Chesterton paused, in an ecstasy of joyful reflection on the quotation he had just shared. Then suddenly he ejaculated, “even that which you consider inconvenient is simply an adventure wrongly considered!”
“I guess I never thought of it that way,” I stammered. “But still, I would like to have a real adventure like those in the books I’ve been reading.”
“My friend,” he said, adopting a tone of patience, “you are living in an adventure. Let the imaginative fiction you read awaken within you the elemental sense of wonder you had when you were young. When you were young you did not need fairy tales because mere life was interesting enough. Golden apples in the stories should refresh the forgotten moment when you delighted to find they were green. In the tales rivers run with wine only to help you remember, for one wild moment, the extraordinary fact that they run with water.”
After a pause he exclaimed, “Read Alexander Schmemann.

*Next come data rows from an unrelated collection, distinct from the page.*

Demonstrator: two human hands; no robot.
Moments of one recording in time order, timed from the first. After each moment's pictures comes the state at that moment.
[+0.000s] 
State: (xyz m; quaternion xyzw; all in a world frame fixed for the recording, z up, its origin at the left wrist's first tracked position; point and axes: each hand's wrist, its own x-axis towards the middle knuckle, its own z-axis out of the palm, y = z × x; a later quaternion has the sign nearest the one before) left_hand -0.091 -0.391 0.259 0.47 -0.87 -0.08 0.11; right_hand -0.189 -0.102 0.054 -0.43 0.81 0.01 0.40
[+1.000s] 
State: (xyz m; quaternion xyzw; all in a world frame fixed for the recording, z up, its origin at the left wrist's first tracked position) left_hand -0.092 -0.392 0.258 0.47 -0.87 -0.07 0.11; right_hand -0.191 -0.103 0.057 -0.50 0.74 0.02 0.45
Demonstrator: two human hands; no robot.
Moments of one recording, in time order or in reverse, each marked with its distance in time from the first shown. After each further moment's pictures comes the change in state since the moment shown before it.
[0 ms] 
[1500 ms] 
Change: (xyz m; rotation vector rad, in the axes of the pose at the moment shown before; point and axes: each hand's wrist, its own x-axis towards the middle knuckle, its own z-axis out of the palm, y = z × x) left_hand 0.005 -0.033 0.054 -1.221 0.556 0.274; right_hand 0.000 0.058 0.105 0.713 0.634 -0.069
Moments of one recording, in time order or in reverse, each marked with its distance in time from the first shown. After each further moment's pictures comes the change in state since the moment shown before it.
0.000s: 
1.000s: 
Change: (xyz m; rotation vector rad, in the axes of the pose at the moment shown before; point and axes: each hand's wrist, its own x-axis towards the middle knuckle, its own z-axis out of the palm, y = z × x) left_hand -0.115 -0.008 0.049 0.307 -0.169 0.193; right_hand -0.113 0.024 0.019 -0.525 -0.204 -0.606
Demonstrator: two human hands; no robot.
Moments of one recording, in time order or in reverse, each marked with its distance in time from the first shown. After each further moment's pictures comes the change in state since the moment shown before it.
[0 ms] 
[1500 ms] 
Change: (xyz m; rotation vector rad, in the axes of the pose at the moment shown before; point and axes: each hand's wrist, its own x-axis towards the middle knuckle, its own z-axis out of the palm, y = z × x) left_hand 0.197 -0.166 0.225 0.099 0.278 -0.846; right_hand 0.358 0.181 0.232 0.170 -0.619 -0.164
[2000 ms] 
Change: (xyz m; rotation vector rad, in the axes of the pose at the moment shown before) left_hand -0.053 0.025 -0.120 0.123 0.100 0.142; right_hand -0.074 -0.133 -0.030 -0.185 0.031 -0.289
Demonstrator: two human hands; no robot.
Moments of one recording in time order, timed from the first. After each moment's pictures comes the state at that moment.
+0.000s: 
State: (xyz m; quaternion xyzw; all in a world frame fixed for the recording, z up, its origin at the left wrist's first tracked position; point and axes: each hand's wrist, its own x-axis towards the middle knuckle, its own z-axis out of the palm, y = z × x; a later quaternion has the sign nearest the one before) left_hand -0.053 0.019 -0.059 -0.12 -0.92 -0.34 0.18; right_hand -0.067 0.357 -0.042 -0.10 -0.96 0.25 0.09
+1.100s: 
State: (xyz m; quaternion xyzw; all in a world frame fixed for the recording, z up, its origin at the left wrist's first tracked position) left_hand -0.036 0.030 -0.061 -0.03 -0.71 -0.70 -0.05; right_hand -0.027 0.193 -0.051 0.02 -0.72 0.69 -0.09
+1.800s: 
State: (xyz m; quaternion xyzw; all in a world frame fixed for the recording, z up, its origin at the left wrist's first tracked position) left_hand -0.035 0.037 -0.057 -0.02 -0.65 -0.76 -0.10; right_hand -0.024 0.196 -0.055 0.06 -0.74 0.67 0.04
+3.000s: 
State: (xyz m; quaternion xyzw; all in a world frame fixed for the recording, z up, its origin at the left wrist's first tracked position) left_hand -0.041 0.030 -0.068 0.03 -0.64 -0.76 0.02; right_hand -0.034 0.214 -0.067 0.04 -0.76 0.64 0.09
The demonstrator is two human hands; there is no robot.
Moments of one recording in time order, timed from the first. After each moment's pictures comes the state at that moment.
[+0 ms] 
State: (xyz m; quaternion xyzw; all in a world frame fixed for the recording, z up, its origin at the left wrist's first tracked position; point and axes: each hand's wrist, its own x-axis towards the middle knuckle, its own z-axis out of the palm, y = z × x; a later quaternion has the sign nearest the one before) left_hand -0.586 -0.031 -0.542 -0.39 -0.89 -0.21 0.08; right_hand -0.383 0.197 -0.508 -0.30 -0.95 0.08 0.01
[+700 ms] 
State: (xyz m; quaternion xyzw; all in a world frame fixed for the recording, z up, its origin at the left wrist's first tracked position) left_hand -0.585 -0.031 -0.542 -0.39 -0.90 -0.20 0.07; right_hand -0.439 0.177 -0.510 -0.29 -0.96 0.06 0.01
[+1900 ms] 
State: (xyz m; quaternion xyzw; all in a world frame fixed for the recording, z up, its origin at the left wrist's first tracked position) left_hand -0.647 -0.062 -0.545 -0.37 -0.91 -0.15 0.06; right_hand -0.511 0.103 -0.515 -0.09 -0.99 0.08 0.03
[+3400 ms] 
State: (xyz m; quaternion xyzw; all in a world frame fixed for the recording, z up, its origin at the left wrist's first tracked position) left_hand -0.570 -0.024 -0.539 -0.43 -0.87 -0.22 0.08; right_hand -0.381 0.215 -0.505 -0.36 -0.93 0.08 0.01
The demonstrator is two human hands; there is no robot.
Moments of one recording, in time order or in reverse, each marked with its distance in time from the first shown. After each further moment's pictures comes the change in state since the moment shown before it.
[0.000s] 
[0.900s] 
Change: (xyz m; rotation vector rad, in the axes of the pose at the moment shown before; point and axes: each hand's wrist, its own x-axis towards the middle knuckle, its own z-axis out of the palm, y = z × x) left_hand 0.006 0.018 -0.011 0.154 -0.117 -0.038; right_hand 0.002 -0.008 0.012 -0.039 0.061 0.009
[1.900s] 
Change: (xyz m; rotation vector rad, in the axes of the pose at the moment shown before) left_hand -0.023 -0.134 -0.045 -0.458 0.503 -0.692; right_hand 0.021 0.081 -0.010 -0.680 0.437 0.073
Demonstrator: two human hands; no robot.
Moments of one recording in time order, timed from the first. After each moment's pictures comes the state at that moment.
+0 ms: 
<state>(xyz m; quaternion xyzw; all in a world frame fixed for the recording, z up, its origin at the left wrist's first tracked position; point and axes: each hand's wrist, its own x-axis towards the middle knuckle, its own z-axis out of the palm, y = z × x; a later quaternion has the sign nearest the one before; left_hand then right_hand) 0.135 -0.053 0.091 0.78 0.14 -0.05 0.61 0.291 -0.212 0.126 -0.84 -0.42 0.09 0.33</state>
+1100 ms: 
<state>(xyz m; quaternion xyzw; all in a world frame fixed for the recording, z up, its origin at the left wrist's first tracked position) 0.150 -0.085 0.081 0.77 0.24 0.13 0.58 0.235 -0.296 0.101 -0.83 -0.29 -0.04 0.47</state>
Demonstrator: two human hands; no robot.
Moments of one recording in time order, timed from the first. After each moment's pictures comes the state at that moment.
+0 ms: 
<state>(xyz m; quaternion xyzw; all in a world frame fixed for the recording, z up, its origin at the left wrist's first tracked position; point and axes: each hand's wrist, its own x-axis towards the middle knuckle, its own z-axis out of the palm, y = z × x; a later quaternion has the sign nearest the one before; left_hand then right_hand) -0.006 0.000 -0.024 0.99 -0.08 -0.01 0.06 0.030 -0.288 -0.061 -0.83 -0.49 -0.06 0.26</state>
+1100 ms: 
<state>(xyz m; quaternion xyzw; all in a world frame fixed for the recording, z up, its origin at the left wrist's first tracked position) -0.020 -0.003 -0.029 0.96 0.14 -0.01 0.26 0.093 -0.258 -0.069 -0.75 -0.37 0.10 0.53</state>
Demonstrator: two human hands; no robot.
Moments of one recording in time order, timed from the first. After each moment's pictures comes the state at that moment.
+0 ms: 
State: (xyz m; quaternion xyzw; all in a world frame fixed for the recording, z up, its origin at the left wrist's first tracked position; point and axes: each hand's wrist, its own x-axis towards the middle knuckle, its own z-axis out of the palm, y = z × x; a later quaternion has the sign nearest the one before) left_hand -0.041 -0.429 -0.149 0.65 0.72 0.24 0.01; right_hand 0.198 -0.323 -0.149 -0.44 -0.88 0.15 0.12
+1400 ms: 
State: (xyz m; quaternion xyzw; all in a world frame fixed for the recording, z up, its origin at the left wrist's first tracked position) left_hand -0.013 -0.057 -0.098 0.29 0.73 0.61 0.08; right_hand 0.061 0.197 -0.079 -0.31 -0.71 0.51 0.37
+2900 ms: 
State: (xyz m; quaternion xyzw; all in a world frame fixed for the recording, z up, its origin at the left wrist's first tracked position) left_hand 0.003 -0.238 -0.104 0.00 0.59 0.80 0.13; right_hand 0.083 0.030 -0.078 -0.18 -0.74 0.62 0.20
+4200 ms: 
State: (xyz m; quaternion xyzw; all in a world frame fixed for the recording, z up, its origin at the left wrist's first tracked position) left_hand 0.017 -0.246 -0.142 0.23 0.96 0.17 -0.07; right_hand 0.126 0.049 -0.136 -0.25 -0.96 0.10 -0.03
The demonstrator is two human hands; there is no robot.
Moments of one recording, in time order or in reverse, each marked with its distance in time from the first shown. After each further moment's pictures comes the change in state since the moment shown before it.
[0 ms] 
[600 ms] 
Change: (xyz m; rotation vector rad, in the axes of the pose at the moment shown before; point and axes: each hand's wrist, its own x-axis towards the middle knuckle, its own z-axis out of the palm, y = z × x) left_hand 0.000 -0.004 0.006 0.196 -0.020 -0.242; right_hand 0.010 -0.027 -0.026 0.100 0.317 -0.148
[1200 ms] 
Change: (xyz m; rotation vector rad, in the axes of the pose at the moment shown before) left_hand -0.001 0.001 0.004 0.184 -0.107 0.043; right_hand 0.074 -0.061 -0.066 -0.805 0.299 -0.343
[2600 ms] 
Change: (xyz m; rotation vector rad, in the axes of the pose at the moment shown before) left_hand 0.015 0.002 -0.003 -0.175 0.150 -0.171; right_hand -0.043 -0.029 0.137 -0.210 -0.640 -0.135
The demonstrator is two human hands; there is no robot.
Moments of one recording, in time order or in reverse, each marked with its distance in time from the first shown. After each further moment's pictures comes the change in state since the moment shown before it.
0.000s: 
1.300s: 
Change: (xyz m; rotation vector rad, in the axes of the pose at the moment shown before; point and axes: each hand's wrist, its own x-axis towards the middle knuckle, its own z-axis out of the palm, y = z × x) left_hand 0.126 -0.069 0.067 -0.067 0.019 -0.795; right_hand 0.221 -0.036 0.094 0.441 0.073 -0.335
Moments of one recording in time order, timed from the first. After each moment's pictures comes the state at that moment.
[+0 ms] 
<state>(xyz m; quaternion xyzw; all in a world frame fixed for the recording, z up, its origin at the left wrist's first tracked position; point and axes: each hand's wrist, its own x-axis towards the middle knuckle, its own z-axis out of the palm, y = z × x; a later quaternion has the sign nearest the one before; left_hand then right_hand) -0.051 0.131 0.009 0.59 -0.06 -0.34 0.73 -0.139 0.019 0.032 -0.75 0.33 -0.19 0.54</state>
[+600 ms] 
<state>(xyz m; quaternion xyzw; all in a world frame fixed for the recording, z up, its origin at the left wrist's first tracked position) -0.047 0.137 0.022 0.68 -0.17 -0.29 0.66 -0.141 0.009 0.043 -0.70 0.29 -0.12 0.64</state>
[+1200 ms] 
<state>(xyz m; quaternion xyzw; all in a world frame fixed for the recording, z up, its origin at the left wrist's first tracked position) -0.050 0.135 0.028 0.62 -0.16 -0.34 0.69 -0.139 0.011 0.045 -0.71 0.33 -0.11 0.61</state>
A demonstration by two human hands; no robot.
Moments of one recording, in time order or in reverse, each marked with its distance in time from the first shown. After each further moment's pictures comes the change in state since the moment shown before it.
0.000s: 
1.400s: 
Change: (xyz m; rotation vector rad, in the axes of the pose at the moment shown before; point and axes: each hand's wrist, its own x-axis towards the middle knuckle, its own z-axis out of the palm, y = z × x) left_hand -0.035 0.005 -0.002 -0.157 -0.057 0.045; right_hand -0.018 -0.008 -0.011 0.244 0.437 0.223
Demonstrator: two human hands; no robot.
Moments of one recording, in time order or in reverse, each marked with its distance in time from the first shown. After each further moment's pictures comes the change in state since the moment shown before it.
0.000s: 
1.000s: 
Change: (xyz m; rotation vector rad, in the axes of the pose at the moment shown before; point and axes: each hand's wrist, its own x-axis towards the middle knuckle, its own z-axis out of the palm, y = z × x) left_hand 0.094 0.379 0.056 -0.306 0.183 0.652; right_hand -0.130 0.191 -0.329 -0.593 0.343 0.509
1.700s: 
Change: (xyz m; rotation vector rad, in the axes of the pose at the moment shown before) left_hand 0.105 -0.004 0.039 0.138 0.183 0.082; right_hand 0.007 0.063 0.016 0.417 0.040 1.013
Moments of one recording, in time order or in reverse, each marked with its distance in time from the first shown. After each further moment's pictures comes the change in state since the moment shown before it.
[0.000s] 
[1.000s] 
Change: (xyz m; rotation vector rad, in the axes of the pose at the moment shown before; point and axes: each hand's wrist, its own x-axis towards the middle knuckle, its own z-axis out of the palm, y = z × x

You’ll find everything you need to know in the there.”
I thought for a minute, supposing Chesterton was referring to Schmemann’s classic work on the sacramental imagination, For the Life of the World.
Then suddenly I realized that I had been having this entire conversation laying down in the back seat of my truck. How rude of me. I moved to sit up in order properly to face my guest, but as I did so it felt like I was waking from a dream. I blinked a few times and then saw that I was alone. Where had Chesterton gone?
I would have been tempted to dismiss this entire episode as a dream, were it not for the faint wisp of cigar smoke that still hung about my truck, a tangible reminder of my visitor. Or maybe it was just the smoke from the local wildfires.